Ibrahim interrupted him: "I am a patriot and I was the head of the intelligence service of Iraq."
But Ibrahim also contested Mohammed's testimony, insisting there was no "Hall 63" and no place in the intelligence building large enough to accommodate as many prisoners as the witness said were there.
The second witness, Jawad Abdul-Aziz Jawad, who was only 10 when the assassination attempt occurred, testified that Iraqi helicopters attacked the town and used bulldozers to destroy the fields and orchards.
Jawad said Saddam's regime killed three of his brothers, one before the assassination attempt and two afterward.
Earlier, Mohammed said he was told that Saddam asked a 15-year-old boy if he knew who he was. "He said 'Saddam'. Then Saddam hit him in the head with an ash tray."
The testimony drew an angry response from Saddam, who suggested that Mohammed needed psychiatric treatment and accused the court of bowing to American pressure.
"When the revolution of the heroic Iraq arrives, you will be held accountable," Saddam warned the chief judge.
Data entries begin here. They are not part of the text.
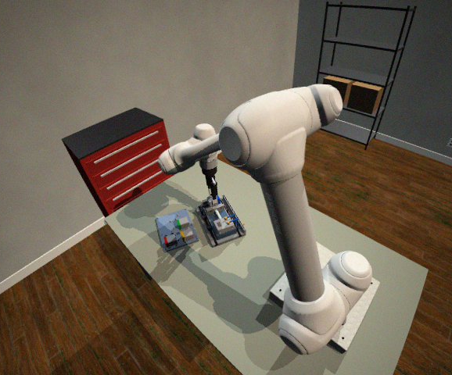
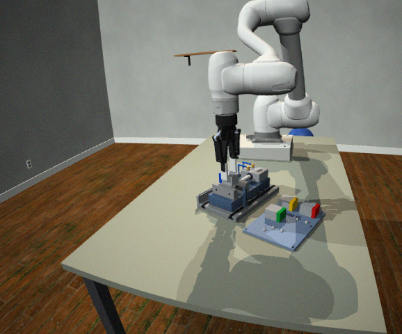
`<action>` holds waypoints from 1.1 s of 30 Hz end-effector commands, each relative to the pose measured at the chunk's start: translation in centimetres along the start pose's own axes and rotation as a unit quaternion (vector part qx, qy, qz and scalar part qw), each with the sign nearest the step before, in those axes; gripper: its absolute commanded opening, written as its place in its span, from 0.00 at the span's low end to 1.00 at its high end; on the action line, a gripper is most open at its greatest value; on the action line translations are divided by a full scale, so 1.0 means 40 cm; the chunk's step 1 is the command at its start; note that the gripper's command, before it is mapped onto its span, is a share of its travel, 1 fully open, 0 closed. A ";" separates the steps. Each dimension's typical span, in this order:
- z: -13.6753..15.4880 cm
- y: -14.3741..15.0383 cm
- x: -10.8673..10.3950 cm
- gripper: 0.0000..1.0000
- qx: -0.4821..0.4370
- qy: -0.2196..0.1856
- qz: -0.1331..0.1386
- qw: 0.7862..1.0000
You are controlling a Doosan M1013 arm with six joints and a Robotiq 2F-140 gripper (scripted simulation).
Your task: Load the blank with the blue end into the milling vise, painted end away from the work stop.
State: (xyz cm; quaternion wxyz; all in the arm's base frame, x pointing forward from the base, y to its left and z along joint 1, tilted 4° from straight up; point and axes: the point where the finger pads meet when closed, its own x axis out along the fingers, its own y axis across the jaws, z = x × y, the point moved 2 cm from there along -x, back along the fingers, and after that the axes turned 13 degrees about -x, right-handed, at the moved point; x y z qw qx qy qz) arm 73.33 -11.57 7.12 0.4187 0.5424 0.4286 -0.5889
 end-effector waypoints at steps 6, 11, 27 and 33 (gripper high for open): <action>0.000 0.000 0.001 0.00 0.000 0.000 0.000 1.000; 0.000 0.000 0.002 0.00 0.000 0.000 0.000 1.000; 0.000 0.000 0.006 0.00 0.000 0.000 0.000 1.000; 0.000 0.000 0.007 0.00 0.000 0.000 0.000 1.000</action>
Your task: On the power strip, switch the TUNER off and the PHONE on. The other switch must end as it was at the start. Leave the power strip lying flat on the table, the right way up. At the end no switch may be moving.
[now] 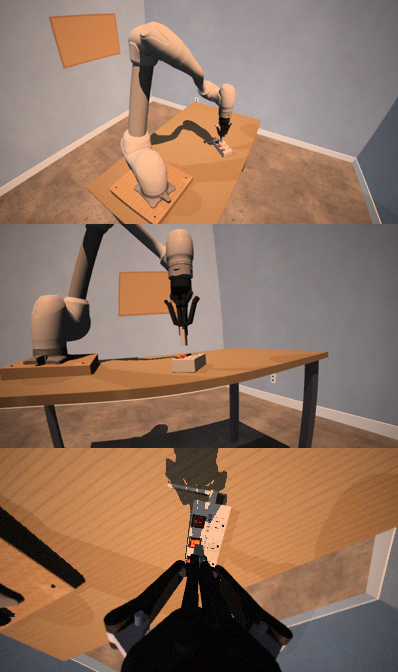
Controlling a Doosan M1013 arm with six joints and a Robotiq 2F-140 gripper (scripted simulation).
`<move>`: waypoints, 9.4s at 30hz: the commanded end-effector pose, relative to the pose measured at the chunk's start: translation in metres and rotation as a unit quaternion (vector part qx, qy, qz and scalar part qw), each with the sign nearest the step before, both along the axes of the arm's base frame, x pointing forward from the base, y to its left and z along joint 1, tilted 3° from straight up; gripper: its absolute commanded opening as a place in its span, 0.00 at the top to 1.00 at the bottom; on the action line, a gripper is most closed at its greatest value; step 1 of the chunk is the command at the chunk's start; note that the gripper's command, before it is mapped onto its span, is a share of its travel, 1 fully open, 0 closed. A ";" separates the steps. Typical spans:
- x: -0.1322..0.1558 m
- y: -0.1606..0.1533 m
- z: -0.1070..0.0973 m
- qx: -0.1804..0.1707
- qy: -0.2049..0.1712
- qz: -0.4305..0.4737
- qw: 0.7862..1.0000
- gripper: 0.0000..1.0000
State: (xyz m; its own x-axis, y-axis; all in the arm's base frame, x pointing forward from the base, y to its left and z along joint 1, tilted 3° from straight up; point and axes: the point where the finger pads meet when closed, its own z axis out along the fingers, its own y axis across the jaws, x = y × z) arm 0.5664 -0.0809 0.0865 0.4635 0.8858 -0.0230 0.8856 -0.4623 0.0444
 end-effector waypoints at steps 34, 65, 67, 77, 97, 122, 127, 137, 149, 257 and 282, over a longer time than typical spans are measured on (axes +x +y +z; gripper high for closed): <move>-0.033 -0.030 0.017 0.001 0.000 0.002 1.000 1.00; -0.033 -0.030 0.017 0.001 0.000 0.003 1.000 1.00; -0.033 -0.030 0.017 0.001 0.000 0.003 1.000 1.00; -0.032 -0.030 0.013 0.001 0.000 0.003 1.000 1.00; -0.032 -0.032 -0.009 0.001 0.000 0.003 1.000 1.00; -0.031 -0.034 -0.025 0.001 0.000 0.003 1.000 1.00; -0.031 -0.034 -0.026 0.001 0.000 0.003 1.000 1.00; -0.031 -0.034 -0.026 0.001 0.000 0.003 1.000 1.00; -0.031 -0.034 -0.026 0.001 0.000 0.003 1.000 1.00; -0.033 -0.034 -0.026 0.001 0.000 0.003 1.000 1.00; -0.032 -0.035 -0.037 0.001 0.000 0.003 1.000 1.00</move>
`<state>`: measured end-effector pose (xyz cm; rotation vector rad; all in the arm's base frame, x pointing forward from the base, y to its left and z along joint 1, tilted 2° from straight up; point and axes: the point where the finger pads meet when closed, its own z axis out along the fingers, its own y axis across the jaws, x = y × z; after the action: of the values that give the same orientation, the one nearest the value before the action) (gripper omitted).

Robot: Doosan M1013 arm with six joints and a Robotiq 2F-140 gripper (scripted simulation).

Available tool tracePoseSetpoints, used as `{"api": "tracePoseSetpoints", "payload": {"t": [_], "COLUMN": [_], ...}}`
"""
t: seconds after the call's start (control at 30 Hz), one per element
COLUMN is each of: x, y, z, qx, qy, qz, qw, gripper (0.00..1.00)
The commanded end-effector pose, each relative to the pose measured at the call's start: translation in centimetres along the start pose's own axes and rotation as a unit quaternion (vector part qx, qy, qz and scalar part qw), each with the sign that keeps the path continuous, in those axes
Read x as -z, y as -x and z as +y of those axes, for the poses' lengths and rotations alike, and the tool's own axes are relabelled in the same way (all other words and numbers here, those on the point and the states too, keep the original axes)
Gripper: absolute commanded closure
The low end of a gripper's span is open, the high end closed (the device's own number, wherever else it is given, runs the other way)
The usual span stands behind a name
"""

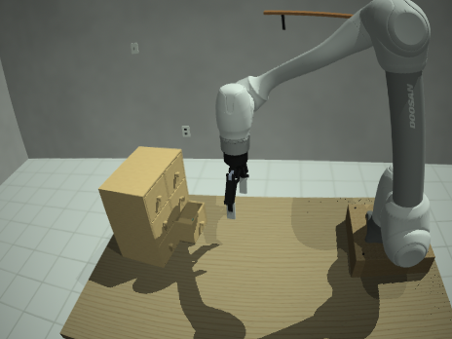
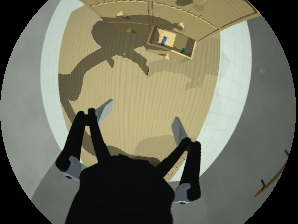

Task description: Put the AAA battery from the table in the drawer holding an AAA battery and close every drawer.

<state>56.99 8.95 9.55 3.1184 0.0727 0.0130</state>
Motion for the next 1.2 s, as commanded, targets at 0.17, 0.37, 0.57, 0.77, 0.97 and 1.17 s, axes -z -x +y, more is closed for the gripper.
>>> {"api": "tracePoseSetpoints", "payload": {"t": [0.17,0.37,0.57,0.77,0.97,1.17], "x": [0.0,0.0,0.0,0.0,4.4,6.8], "y": [-0.1,-0.1,-0.1,-0.1,5.1,8.7], "z": [0.0,0.0,0.0,0.0,1.6,2.5], "qx": [-0.003,-0.003,-0.003,-0.003,-0.003,-0.003], "qy": [0.000,0.000,0.000,0.000,0.000,0.000], "qz": [-0.015,-0.016,-0.016,-0.016,-0.016,-0.016], "qw": [1.000,1.000,1.000,1.000,1.000,1.000], "gripper": [0.00,0.00,0.00,0.00,0.00,0.00]}}
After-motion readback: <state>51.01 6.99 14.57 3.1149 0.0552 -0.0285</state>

"This is an insult to the court," Amin responded. "We are searching for the truth."
Saddam told Amin he hoped "that you will endure my frankness."
"How can a judge like yourself accept a situation like this?" Saddam asked. "This game must not continue. If you want Saddam Hussein's neck, you can have it. I have exercised my constitutional prerogatives after I had been the target of an armed attack.
When Mohammed objected to some of Saddam's remarks, the former president snapped: "Do not interrupt me, son."
FOX News' Dana Lewis and The Associated Press contributed to this report.